==== Material shown
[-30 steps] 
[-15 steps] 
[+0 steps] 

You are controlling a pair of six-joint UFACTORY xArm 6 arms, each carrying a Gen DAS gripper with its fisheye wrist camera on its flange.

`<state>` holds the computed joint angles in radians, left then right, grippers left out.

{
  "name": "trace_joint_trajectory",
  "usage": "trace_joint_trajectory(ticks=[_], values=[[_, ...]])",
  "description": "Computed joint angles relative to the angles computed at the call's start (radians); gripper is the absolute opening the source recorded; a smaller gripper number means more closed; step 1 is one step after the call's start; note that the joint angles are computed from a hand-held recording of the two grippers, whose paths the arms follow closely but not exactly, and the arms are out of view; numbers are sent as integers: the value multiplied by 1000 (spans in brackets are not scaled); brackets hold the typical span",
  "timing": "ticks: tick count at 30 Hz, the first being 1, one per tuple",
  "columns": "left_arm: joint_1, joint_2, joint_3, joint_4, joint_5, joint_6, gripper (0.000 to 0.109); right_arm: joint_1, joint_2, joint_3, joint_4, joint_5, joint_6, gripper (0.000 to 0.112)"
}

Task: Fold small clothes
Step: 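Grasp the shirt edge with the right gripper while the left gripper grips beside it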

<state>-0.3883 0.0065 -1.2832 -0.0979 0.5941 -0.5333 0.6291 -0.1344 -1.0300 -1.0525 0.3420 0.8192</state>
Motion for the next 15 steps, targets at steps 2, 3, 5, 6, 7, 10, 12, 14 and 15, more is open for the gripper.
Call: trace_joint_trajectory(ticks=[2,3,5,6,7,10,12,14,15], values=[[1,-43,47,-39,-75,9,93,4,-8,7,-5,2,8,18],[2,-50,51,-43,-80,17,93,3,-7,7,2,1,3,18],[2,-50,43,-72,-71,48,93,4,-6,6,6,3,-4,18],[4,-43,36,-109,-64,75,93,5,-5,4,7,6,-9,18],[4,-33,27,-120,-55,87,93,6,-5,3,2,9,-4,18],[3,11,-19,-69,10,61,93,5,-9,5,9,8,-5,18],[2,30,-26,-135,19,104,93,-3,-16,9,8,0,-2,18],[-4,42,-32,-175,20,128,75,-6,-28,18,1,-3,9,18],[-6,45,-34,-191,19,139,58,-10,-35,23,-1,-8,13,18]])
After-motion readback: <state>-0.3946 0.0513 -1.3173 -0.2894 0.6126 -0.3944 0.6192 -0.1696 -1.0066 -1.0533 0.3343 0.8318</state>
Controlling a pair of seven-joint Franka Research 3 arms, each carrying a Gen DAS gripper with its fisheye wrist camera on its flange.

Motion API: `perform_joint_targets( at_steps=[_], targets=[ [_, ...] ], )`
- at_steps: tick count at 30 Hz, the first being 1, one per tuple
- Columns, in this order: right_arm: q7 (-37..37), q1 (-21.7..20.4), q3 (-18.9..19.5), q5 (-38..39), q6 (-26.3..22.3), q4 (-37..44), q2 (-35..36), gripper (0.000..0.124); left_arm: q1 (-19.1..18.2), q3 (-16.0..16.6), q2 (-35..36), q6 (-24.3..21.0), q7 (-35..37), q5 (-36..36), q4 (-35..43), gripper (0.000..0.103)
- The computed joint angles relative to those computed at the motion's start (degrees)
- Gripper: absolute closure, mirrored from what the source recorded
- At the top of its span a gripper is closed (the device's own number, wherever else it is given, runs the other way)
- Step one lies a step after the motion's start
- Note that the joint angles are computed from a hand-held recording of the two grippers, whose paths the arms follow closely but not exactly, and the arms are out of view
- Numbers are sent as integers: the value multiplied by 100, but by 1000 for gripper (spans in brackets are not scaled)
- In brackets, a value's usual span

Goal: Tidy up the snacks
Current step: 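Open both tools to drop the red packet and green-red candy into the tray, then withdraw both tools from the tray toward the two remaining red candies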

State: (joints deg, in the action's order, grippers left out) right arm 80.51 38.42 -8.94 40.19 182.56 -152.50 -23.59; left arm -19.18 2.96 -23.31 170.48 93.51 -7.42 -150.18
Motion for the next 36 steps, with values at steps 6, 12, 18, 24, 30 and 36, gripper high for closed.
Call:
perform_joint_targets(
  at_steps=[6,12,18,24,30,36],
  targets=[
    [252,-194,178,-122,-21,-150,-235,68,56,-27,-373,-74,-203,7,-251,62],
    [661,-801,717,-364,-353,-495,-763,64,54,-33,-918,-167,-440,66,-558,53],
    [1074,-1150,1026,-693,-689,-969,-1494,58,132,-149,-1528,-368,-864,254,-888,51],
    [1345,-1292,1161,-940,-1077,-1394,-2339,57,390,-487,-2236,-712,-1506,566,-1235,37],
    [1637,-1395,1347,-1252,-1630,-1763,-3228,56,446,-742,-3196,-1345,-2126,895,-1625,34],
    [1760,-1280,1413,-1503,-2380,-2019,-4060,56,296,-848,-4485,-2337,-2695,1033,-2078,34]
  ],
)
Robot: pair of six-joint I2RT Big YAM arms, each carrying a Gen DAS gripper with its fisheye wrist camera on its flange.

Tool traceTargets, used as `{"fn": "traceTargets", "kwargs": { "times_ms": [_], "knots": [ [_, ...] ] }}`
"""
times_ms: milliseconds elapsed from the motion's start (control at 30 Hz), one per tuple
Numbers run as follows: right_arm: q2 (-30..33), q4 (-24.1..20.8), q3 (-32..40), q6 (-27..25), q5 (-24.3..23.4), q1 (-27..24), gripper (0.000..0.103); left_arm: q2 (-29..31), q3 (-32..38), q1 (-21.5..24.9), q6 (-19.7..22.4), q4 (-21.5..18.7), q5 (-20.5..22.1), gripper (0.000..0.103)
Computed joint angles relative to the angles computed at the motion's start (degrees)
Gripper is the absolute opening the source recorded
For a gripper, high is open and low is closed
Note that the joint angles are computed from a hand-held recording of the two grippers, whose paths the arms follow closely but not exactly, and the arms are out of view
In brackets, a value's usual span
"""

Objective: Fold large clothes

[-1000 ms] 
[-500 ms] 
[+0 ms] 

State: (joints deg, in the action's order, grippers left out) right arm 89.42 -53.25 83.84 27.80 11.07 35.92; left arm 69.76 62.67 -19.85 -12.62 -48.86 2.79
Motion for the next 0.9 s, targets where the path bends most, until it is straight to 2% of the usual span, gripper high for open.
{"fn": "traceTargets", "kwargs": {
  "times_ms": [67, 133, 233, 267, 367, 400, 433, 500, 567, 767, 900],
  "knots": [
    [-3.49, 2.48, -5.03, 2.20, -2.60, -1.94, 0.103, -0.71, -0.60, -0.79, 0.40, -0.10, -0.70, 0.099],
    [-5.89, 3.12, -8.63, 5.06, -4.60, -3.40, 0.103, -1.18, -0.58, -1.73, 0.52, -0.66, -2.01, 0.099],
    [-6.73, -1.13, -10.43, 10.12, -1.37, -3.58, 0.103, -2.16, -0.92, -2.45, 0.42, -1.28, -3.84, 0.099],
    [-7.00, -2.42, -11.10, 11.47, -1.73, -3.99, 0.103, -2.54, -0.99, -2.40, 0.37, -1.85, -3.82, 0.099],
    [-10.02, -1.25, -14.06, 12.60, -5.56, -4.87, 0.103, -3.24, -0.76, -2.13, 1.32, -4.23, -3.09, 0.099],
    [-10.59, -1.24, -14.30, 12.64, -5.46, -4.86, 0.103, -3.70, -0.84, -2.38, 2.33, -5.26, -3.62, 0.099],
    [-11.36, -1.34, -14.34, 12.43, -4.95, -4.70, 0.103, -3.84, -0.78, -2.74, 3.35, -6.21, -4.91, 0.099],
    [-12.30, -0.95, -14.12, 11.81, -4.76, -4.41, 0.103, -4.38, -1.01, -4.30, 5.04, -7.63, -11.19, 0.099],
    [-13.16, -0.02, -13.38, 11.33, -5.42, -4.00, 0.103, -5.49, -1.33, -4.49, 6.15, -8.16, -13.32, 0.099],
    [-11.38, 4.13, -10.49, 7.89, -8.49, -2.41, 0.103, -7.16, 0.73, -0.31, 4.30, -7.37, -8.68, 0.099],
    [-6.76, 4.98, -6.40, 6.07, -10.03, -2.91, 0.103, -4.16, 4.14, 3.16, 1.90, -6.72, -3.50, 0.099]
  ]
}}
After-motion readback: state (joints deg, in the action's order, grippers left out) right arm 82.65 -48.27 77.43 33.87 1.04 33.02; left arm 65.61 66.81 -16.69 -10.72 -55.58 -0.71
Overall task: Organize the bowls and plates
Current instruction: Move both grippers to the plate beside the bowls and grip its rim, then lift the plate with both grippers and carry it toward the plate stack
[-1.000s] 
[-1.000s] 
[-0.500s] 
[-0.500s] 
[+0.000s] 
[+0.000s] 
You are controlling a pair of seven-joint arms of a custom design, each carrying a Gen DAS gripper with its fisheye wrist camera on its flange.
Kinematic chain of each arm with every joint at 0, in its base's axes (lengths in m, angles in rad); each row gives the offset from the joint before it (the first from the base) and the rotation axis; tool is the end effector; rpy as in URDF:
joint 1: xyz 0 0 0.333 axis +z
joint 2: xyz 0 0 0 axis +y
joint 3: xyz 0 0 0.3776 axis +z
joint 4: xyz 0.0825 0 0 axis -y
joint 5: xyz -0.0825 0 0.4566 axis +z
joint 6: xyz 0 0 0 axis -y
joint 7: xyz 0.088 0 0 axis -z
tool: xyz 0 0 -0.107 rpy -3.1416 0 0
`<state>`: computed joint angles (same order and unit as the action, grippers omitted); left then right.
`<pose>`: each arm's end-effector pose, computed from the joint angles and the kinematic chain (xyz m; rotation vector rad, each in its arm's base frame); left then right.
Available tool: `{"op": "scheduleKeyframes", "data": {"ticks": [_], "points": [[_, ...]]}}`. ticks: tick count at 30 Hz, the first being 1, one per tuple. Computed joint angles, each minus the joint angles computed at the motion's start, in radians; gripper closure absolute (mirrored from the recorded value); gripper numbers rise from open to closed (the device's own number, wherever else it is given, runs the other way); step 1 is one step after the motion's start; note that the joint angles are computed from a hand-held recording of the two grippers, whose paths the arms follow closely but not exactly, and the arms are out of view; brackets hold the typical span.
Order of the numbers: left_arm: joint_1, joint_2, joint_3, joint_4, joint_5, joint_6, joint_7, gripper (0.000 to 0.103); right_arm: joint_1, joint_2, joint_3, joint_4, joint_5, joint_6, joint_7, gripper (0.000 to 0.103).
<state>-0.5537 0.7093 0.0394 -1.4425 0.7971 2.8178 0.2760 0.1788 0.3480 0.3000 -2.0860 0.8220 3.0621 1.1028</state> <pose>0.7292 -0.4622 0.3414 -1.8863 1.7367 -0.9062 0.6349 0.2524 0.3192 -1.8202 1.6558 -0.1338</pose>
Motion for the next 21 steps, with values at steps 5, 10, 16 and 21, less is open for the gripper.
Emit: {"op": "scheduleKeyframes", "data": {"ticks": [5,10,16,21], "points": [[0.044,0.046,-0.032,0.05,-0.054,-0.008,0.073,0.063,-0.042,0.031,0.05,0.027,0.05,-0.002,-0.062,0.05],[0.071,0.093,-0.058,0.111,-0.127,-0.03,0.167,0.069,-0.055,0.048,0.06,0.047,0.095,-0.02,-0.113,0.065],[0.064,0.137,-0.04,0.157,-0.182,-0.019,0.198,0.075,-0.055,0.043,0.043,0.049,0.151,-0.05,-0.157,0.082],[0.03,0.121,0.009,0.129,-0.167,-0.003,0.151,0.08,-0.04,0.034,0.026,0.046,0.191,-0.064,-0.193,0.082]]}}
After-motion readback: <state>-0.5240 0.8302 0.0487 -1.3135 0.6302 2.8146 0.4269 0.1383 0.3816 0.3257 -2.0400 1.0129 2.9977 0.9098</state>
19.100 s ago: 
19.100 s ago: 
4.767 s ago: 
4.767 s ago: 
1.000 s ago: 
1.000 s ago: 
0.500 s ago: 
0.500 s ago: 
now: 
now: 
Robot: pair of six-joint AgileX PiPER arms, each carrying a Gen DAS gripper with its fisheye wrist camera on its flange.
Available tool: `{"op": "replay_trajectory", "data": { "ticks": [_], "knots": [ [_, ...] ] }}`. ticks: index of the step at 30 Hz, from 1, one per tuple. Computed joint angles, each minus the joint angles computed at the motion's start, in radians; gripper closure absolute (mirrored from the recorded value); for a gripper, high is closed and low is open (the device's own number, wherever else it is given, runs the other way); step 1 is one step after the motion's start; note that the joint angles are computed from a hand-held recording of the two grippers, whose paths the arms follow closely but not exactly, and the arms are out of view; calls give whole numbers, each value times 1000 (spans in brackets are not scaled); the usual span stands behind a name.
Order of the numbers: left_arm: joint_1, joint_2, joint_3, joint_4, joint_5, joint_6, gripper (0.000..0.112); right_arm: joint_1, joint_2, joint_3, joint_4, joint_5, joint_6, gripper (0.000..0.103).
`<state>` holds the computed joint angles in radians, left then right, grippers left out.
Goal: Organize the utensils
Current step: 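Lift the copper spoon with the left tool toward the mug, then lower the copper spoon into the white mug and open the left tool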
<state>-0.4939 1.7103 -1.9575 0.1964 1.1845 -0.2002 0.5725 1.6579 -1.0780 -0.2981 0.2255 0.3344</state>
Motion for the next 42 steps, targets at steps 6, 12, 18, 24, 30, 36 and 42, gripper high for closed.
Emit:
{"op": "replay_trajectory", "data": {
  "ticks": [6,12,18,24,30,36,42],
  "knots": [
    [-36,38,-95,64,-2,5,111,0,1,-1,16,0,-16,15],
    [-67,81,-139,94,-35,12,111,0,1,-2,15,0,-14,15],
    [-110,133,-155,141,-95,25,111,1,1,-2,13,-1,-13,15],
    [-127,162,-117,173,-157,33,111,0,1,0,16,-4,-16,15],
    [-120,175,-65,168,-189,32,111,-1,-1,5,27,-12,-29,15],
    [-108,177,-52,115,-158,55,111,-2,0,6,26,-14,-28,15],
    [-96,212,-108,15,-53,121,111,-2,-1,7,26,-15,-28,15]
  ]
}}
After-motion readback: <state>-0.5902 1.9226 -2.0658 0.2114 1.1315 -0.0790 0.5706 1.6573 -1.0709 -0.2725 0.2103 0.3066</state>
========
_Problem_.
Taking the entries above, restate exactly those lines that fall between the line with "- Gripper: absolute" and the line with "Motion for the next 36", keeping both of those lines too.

_Solution to the exercise_.
- Gripper: absolute closure, mirrored from what the source recorded
- At the top of its span a gripper is closed (the device's own number, wherever else it is given, runs the other way)
- Step one lies a step after the motion's start
- Note that the joint angles are computed from a hand-held recording of the two grippers, whose paths the arms follow closely but not exactly, and the arms are out of view
- Numbers are sent as integers: the value multiplied by 100, but by 1000 for gripper (spans in brackets are not scaled)
- In brackets, a value's usual span

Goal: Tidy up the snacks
Current step: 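Open both tools to drop the red packet and green-red candy into the tray, then withdraw both tools from the tray toward the two remaining red candies
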
State: (joints deg, in the action's order, grippers left out) right arm 80.51 38.42 -8.94 40.19 182.56 -152.50 -23.59; left arm -19.18 2.96 -23.31 170.48 93.51 -7.42 -150.18
Motion for the next 36 steps, with values at steps 6, 12, 18, 24, 30 and 36, gripper high for closed.

Nothing further is needed to complete this exercise.